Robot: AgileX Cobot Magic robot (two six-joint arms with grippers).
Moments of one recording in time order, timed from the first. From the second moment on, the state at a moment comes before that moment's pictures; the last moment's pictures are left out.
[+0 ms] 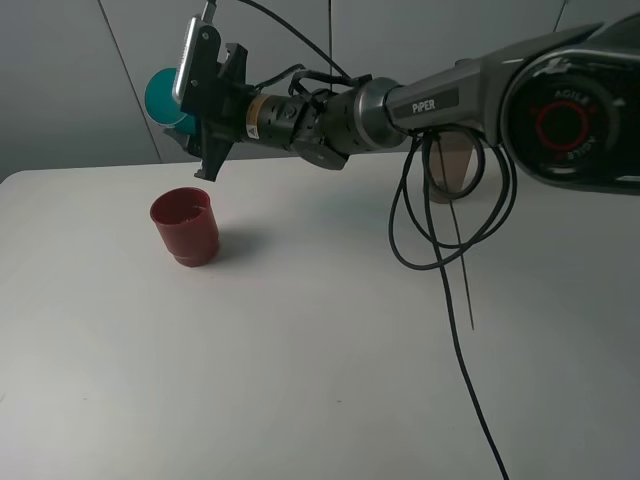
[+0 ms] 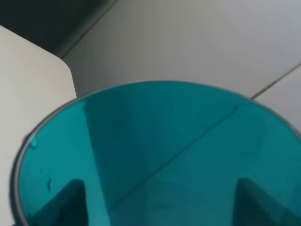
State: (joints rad) left arm 0.07 0.00 -0.52 0.02 1.10 0.25; right arm 0.68 2.38 -1.72 -0.65 -0.51 -0.20
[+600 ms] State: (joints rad) left arm 0.07 0.00 -0.52 0.02 1.10 0.25; right arm 0.55 2.03 -1.15 -0.48 -0.29 0.16
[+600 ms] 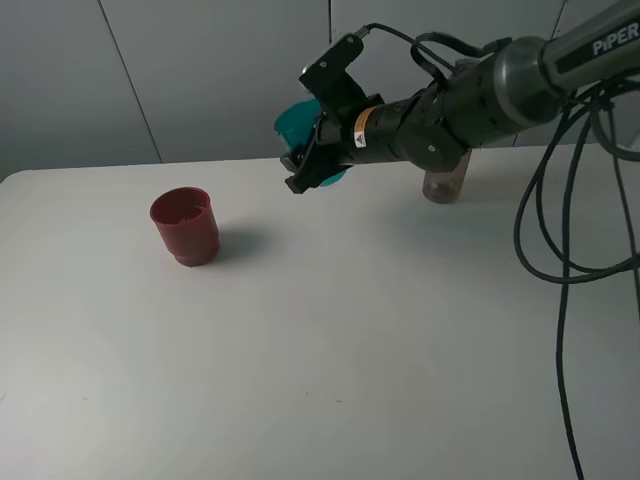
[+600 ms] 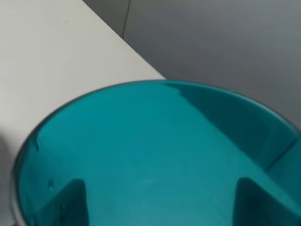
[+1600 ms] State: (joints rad) left arm 0.07 0.00 -0.52 0.02 1.10 0.25; right arm 0.39 2.17 -0.82 -0.45 -0.89 0.15
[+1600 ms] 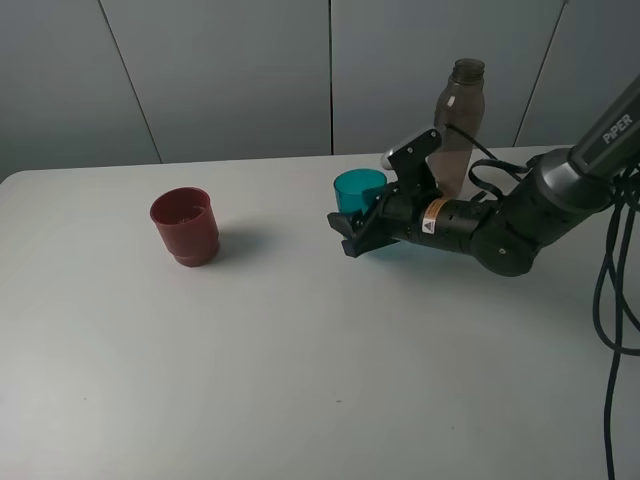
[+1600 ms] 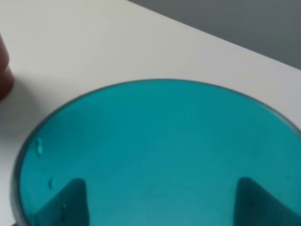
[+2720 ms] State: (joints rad) left arm 0.07 0.00 -0.52 0.02 1.10 0.25; right arm 0.39 2.26 -0.82 -0.30 -0.99 -0.03
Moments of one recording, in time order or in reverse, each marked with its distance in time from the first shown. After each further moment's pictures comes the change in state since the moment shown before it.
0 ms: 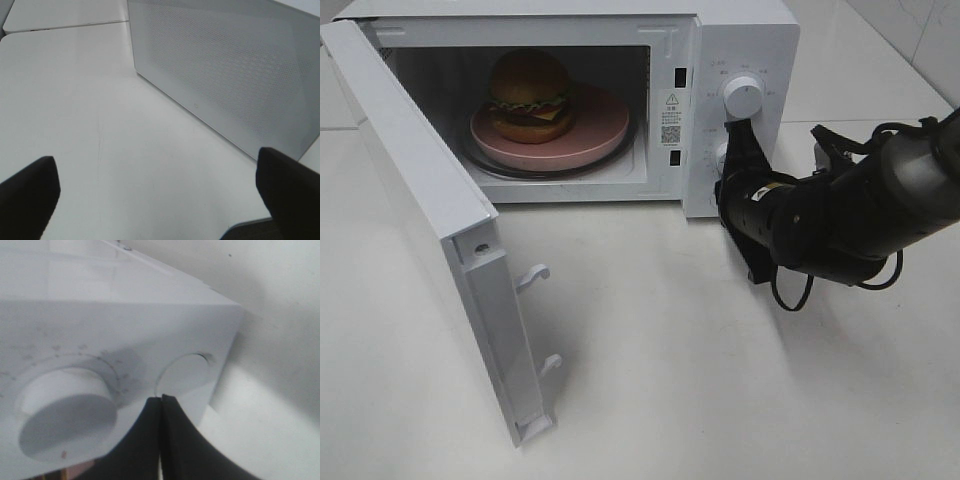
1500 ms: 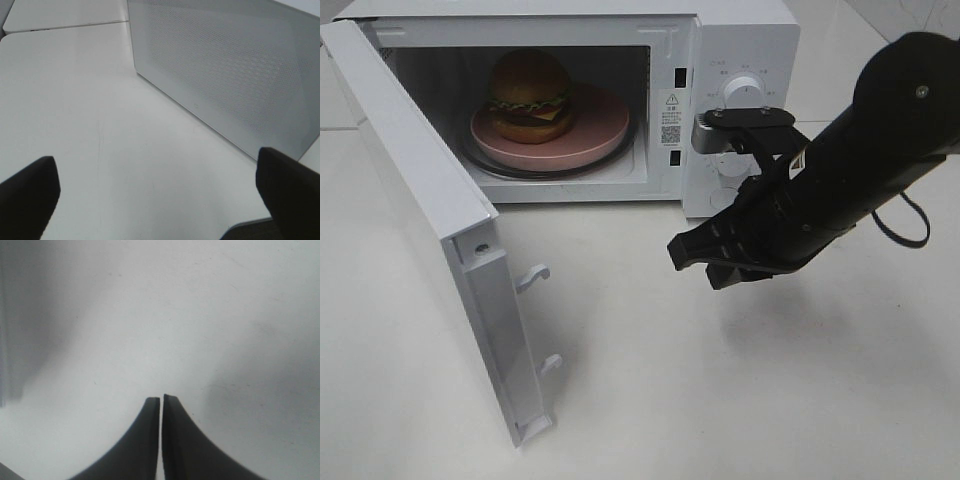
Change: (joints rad) left arm 0.000 0.000 0.000 0.000 0.000 0.000; right arm 0.000 -0.398 -0.056 -0.440 1.162 -1.109
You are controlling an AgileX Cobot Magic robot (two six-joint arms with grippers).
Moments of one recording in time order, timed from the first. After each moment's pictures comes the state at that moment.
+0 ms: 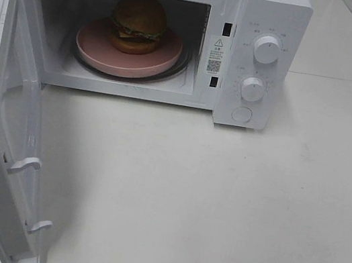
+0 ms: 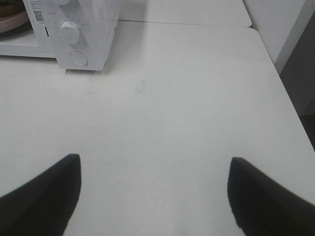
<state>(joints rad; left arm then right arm) -0.03 -0.01 -0.51 -0.06 1.09 0.03 0.03 0.00 -0.50 -0.05 1.01 0.03</state>
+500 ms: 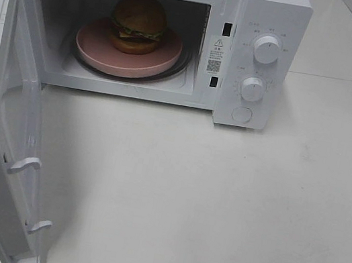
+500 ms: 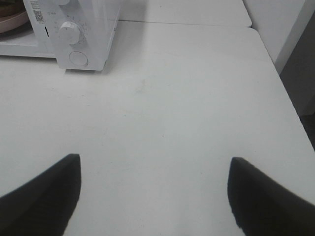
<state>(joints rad) -0.03 -0.01 -0.51 -0.06 1.09 0.03 0.03 0.00 -0.50 -0.05 1.01 0.03</state>
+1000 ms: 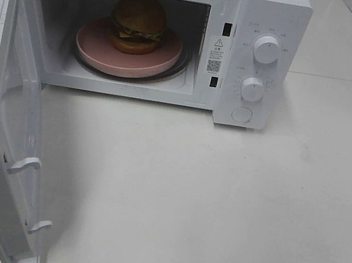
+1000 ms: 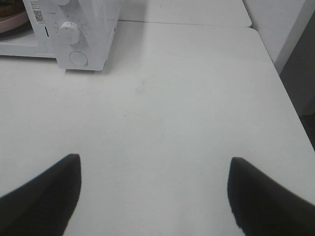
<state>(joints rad) -0.03 0.05 -0.55 -0.04 1.00 0.03 0.03 0.00 -0.50 -0.05 1.01 0.03</state>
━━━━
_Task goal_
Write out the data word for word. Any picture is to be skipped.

_Response to this task_
Robot: AgileX Cobot Magic robot (two six-joint arms with grippers).
Moments of one recording in time order, timed from the first. From the second moment on, the state at a moment comes before that moment's pictures; the last moment's pictures are left out.
[+0 ms] 
[+0 ms] 
State: (joints rad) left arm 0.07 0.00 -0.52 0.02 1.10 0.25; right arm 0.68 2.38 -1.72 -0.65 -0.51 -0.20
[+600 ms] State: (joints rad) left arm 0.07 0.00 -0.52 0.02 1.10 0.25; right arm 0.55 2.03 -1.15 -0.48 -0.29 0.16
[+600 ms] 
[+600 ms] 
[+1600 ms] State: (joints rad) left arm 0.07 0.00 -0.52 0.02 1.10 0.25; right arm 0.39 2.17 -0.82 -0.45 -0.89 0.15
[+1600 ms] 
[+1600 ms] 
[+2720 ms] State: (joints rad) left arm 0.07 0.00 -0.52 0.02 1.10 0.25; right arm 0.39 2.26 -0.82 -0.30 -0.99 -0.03
Moments of one recording, in time order or in reverse, each marked with its distance in time from the first shown. After each further moment's pictures comes the change in state since the moment shown before it.
0 ms: 
1500 ms: 
Change: (joints rad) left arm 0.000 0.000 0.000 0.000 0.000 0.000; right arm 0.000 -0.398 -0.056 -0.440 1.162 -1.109
You are controlling an AgileX Cobot Magic robot (two six-joint arms with grippers).
Moments of one recording in time order, timed from the first. After each moment's pictures comes the state at that moment.
+0 ms: 
+0 ms: 
<state>(joints rad; left arm then right arm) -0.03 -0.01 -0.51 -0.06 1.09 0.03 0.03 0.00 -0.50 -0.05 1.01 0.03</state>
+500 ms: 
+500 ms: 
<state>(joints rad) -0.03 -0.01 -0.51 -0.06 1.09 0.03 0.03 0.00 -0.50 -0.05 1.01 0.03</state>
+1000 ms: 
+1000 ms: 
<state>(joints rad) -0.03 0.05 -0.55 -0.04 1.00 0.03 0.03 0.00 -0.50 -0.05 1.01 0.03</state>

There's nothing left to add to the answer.